Condensate formation is essential for homeostasis, providing cells with spatiotemporal control over protein function. The balance and states of proteins within the condensates must be highly regulated. Aberrant or perturbed condensed protein states can lead to neurodegenerative diseases and cancer.
Disease-associated condensates can have compositions or properties that deviate from functionally normal ones. Proteins can lose their dynamic nature and misfold, acting as an ignition key to trigger disease. Such events of aberrant phase separation have been cataloged in amyotrophic lateral sclerosis (ALS) and frontotemporal lobar degeneration (FTLD). J. Paul Taylor, PhD, St. Jude Scientific director, and his lab focus on understanding the protein-RNA interaction network that drives phase separation in stress granules. They explore how disturbing condensates can play a role in the persistence of stress granules, contributing to ALS. In an approach from the biophysical perspective, Mittag studies how mutations in stress granule-linked proteins can drive the formation of aberrant protein condensates. This research also focuses on understanding how condensates behave and what happens to them over time.

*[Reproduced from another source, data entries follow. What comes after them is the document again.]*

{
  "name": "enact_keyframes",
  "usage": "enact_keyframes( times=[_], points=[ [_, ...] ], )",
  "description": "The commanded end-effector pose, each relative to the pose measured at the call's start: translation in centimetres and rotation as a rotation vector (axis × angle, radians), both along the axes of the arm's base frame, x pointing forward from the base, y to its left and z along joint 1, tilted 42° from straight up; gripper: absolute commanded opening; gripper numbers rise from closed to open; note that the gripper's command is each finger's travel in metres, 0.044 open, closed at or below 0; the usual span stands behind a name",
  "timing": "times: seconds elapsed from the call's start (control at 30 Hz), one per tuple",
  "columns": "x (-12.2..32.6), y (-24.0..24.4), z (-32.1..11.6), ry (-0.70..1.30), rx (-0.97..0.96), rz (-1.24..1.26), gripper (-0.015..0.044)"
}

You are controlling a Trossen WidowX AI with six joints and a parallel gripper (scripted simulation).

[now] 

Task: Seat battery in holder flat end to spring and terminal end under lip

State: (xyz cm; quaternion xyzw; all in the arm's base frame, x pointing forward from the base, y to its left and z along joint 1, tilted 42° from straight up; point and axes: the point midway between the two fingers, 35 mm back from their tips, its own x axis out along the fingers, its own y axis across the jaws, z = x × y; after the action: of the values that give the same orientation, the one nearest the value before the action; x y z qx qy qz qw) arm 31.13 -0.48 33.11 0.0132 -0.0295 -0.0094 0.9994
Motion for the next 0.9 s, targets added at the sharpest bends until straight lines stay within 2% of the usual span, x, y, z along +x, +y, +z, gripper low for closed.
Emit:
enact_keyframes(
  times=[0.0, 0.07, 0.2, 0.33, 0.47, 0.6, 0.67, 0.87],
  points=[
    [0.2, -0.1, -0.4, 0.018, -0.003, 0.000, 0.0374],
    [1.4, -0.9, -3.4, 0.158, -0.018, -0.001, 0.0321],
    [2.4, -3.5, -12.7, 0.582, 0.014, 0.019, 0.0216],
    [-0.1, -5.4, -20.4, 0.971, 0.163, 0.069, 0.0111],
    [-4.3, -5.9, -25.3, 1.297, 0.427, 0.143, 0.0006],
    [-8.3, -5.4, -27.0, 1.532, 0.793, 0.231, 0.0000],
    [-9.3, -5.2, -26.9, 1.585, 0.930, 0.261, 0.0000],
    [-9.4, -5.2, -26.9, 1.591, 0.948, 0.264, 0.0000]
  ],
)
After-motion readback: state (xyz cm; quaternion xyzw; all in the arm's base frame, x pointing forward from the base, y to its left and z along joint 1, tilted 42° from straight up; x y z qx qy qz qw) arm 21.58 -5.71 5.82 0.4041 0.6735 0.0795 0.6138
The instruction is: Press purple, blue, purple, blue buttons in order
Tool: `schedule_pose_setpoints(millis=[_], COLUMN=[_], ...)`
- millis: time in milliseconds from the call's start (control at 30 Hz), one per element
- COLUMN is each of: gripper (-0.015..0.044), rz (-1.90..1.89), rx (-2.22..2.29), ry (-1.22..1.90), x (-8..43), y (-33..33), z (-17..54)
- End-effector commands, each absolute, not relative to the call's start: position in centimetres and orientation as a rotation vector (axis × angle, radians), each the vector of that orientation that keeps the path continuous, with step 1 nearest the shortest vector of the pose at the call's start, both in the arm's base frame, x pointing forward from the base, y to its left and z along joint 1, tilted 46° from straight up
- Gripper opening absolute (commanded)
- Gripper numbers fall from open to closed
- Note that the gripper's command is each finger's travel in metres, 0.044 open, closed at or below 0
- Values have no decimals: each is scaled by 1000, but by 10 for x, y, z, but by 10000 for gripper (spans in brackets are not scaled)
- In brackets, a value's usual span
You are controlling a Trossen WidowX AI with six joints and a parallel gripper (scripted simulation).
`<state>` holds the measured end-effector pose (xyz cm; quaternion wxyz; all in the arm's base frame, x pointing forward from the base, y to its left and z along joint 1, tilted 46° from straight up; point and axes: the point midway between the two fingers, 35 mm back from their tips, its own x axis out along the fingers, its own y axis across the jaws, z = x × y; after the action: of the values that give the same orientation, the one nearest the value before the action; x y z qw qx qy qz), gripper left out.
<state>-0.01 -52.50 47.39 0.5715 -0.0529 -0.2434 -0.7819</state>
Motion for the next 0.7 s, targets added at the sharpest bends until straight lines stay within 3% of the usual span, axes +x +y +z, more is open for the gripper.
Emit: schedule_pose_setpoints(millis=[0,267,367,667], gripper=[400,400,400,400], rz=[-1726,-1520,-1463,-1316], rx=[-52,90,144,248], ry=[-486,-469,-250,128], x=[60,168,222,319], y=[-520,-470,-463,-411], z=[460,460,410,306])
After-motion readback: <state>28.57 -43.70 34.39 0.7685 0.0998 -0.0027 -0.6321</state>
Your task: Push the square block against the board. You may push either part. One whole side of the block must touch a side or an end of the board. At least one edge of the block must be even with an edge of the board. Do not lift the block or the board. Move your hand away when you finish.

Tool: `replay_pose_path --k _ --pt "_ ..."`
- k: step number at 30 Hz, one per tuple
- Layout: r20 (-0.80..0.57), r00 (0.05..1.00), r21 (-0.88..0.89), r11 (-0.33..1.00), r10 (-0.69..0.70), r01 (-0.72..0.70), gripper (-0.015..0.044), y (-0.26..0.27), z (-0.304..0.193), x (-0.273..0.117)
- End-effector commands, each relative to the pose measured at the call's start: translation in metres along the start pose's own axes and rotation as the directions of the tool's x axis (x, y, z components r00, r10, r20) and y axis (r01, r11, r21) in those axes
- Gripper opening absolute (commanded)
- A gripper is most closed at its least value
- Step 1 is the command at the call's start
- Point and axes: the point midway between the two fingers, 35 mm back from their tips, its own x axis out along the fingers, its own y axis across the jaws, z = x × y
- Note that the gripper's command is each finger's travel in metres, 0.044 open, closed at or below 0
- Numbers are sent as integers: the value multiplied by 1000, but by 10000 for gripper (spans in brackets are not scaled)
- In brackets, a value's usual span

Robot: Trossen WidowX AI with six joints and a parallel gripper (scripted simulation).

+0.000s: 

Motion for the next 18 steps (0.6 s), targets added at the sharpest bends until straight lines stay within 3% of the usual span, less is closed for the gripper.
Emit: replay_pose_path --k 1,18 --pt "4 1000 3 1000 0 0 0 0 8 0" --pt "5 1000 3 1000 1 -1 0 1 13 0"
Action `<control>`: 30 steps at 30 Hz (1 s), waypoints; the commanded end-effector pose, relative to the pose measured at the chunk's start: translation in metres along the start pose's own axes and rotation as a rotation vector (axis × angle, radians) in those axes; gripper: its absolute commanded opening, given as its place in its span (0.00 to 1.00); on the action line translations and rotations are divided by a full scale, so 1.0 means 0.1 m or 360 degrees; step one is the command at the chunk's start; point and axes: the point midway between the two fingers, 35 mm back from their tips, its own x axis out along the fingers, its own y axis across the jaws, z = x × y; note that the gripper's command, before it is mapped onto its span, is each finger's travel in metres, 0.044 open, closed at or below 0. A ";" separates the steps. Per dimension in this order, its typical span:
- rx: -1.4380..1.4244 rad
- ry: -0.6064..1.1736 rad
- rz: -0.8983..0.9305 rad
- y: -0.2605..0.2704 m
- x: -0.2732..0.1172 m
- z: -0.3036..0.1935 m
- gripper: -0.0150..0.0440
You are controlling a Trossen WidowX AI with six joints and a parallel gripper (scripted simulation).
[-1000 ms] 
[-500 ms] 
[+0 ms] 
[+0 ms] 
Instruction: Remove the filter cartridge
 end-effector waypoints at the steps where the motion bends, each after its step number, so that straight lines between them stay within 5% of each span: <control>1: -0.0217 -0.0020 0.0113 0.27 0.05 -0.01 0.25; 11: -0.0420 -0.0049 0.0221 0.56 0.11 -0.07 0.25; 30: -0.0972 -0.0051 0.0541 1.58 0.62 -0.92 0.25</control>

Many of the cellular processes dysregulated in cancer have recently been shown to occur in biomolecular condensates, suggesting that condensates can play a critical role in the formation of tumors. Richard Kriwacki, PhD, St. Jude Department of Structural Biology, and Charles Mullighan, MBBS, PhD, St. Jude Department of Pathology, demonstrated in Cancer Discovery that NUP98, a family of proteins that controls what goes in and out of the nucleus, can drive leukemia by forming malfunctioning condensates. The Kriwacki lab also studies abnormal protein fusions (called fusion oncoproteins) which aberrantly phase separate, and are recurrently observed in various pediatric and adult cancers. This helps elucidate interactions involved in condensates that may lead to oncogenesis.

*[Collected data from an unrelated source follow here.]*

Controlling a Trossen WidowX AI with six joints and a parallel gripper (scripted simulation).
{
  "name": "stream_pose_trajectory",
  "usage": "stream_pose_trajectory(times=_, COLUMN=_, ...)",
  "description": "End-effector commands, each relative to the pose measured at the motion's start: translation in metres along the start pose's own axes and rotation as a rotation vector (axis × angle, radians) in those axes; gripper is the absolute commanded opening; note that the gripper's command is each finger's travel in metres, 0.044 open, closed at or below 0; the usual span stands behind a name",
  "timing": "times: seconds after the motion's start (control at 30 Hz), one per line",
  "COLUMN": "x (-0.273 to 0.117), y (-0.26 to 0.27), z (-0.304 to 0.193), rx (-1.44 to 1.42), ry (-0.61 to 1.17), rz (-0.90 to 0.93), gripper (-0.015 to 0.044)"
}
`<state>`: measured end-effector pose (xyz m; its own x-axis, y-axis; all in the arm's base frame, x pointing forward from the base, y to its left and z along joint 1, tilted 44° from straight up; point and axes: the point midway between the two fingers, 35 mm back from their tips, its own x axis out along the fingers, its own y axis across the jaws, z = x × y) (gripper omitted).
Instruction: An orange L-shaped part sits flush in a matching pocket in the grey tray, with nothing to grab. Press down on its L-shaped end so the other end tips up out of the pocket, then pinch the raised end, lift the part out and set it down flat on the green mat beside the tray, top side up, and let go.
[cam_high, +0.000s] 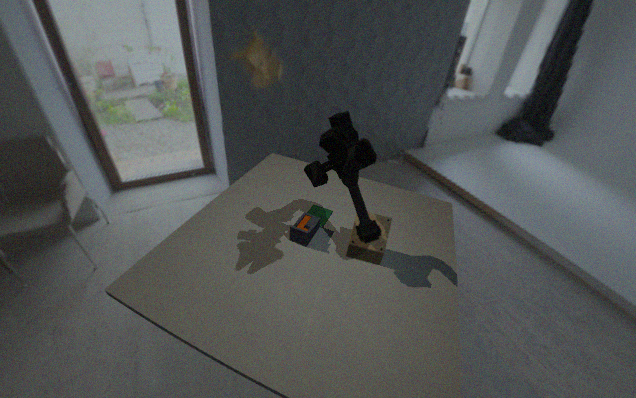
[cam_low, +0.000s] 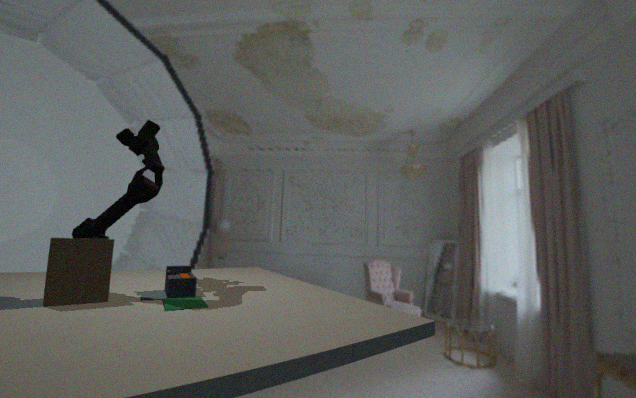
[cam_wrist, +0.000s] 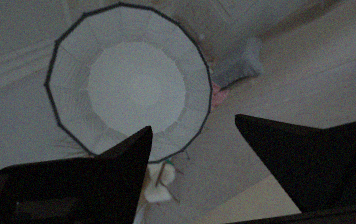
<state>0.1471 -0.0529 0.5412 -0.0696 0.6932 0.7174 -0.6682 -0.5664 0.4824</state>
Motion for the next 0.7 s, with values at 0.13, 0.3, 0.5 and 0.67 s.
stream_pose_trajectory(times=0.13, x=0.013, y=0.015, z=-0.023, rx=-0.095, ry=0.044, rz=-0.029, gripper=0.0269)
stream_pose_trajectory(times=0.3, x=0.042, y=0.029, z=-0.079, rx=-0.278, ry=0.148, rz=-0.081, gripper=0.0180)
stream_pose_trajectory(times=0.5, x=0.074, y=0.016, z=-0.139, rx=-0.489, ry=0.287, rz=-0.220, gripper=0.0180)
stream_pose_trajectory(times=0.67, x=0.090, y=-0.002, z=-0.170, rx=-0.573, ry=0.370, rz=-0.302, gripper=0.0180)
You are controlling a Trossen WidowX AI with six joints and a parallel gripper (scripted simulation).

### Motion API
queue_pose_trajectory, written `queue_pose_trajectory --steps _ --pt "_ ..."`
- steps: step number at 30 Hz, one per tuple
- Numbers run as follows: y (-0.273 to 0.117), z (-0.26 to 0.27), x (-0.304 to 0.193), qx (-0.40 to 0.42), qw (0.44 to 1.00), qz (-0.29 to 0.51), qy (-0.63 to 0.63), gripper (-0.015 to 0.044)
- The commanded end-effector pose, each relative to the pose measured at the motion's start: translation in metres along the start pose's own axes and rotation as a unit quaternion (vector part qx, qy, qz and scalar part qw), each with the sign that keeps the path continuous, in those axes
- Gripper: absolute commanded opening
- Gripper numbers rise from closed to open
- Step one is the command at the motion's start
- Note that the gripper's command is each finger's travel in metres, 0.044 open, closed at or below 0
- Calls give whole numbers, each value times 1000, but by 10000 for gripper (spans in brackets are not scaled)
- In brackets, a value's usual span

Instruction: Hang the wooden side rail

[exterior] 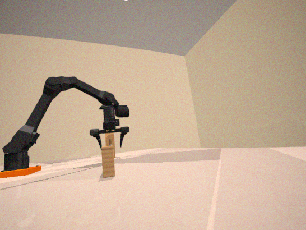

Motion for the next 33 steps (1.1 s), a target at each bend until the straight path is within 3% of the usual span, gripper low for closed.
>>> queue_pose_trajectory --steps 1,23,33 --pt "9 -2 0 -4 1000 -2 2 440" --pt "38 -4 1 -4 1000 -2 2 440" --pt "38 -4 1 -4 1000 -2 2 177"
Point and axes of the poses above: the point midway between the two fingers, 35 mm back from their tips, its own y axis out along the fingers, its own z axis across the jaws, x = y × z, the point moved 5 cm from there along -y, back along the fingers, and after that the axes turned 14 degrees about -y, right-handed, at the moved point
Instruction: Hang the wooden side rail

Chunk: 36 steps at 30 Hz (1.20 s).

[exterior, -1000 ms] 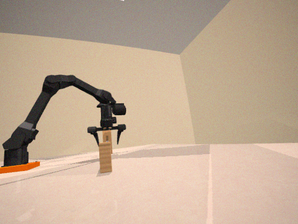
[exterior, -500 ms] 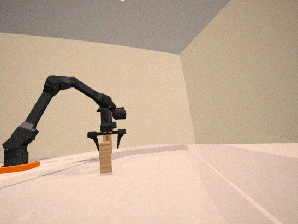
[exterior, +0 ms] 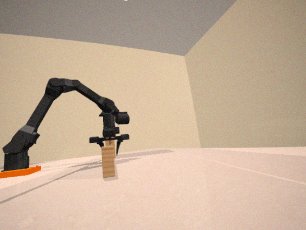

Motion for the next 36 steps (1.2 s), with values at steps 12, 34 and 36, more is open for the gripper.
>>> queue_pose_trajectory --steps 12,34,36 --pt "1 -1 0 -1 1000 -2 2 0" --pt "0 8 2 -1 999 -2 -50 0" --pt "0 9 2 -1 999 -2 -50 0"
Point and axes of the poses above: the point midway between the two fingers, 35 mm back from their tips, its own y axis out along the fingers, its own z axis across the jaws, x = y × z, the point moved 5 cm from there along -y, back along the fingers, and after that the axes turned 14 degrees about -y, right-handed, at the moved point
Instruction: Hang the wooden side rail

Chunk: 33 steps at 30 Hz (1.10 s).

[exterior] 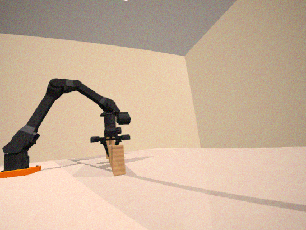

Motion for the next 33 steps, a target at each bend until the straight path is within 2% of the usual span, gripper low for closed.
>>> queue_pose_trajectory --steps 1,33 --pt "0 5 1 5 1000 -4 -14 0" --pt "-1 4 1 1 1000 -2 -11 0"
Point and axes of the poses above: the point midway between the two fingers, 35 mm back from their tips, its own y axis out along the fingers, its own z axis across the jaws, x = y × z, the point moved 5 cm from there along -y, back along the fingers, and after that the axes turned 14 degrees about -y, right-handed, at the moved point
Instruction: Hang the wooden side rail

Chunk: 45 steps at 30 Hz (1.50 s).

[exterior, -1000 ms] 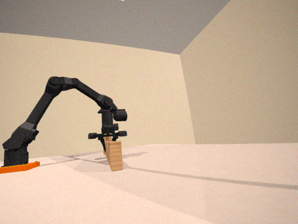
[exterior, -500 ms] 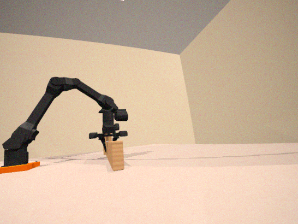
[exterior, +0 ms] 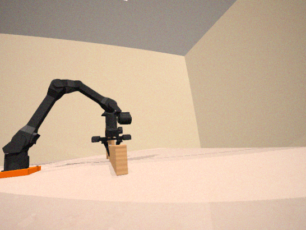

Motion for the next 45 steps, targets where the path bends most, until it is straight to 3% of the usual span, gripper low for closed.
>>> queue_pose_trajectory --steps 1,45 --pt "0 -1 0 9 1000 -4 -10 0" --pt "-7 -1 -1 10 1000 -5 -10 0"
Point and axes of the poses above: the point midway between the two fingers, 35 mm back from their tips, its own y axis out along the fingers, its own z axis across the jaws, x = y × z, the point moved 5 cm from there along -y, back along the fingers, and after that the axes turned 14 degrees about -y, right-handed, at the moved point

Biomolecular condensates are dramatically changing our interpretation of classical cellular processes, like chromatin organization, transcription and stress response. While the fundamental interactions governing phase separation are beginning to be teased out, the specific role played by phase separation in these processes is still in question.
Considering the complexity of cellular processes, the myriad number of proteins involved and the dynamic nature of these condensates, the field of condensate research continues to be a source of insight, intrigue and often surprise. Broadening our knowledge about the physiological and disease-related biomolecular condensates is a step closer to designing therapies against many diseases previously considered untreatable, such as ALS.
“We realize now that cells are chock-full of condensates and that many proteins deemed “undruggable” are part of condensates. This provides new opportunities to target these processes therapeutically because now we can go after the condensates themselves and after proteins that regulate their formation and dissolution,” Mittag said.
Researchers of diverse disciplines, from polymer science, biophysics, biochemistry, cell biology and medicine, are collaborating to explore this multifarious and dynamic phenomenon of condensate formation. It is increasingly clear that condensate formation is a fundamental biological process and is most definitely not just a phase.